Unifying Scientific Communication: Fine-Grained Correspondence Across Scientific Media
Authors: Megha Mariam K. M, Vineeth N. Balasubramanian, C. V. Jawahar
Venue: CVPR
First: 2026-05-07T08:04:50+00:00 · Latest: 2026-05-07T08:04:50+00:00
Comments: Accepted at IEEE/CVF Conference on Computer Vision and Pattern Recognition (CVPR) 2026
Abstract
The communication of scientific knowledge has become increasingly multimodal, spanning text, visuals, and speech through materials such as research papers, slides, and recorded presentations. These different representations collectively convey a study's reasoning, results, and insights, offering complementary perspectives that enrich understanding. However, despite their shared purpose, such materials are rarely connected in a structured way. The absence of explicit links across formats makes it difficult to trace how concepts, visuals, and explanations correspond, limiting unified exploration and analysis of research content. To address this gap, we introduce the Multimodal Conference Dataset (MCD), the first benchmark that integrates research papers, presentation videos, explanatory videos, and slides from the same works. We evaluate a range of embedding-based and vision-language models to assess their ability to discover fine-grained cross-format correspondences, establishing the first systematic benchmark for this task. Our results show that vision-language models are robust but struggle with fine-grained alignment, while embedding-based models capture text-visual correspondences well but equations and symbolic content form distinct clusters in the embedding space.

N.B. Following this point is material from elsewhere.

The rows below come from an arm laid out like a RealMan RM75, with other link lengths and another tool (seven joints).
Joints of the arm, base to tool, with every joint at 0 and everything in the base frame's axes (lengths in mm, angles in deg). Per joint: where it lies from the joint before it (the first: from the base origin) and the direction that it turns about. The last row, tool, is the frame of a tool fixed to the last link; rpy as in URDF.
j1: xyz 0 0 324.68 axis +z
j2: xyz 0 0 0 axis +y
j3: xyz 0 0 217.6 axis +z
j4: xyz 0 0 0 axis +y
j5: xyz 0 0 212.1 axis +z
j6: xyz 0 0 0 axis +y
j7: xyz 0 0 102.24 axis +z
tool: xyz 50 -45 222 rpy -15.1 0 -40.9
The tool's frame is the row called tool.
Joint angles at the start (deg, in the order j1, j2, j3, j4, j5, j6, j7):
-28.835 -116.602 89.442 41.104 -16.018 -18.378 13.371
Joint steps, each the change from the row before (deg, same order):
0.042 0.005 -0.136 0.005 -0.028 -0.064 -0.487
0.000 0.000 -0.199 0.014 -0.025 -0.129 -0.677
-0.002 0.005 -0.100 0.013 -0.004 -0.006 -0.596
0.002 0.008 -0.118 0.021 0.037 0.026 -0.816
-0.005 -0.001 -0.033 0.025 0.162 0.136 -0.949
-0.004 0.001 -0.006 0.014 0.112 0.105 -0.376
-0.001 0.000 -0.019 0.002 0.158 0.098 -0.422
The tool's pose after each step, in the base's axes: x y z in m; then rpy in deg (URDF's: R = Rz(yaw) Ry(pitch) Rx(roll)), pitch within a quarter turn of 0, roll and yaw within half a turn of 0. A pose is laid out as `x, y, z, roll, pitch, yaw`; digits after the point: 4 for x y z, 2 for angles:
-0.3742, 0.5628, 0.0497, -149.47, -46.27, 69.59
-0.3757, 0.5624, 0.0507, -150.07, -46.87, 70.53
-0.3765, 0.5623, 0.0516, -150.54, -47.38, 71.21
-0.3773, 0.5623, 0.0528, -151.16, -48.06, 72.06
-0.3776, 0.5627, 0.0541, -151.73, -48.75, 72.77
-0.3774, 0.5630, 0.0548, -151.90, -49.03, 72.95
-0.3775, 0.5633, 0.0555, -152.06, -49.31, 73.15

These findings highlight both the strengths and limitations of current approaches and point to key directions for future research in multimodal scientific understanding. To ensure reproducibility, we release the resources for MCD at https://github.com/meghamariamkm2002/MCD
Summary / 总结
The paper addresses the challenge of connecting different scientific representations such as papers, slides, and videos, which are rarely linked in a structured way. It introduces the Multimodal Conference Dataset (MCD) and evaluates various models to find fine-grained correspondences, showing that vision-language models are robust but struggle with fine-grained alignment, while embedding-based models excel in capturing text-visual correspondences but have difficulty with equations and symbolic content.
论文解决了不同科学表示形式(如论文、幻灯片和视频)很少以结构化方式链接的问题。它引入了多模态会议数据集(MCD),并评估了各种模型以找到细粒度对应关系,结果显示视觉语言模型虽然稳健但难以实现细粒度对齐,而嵌入式模型在捕捉文本-视觉对应关系方面表现出色,但在处理公式和符号内容时存在困难。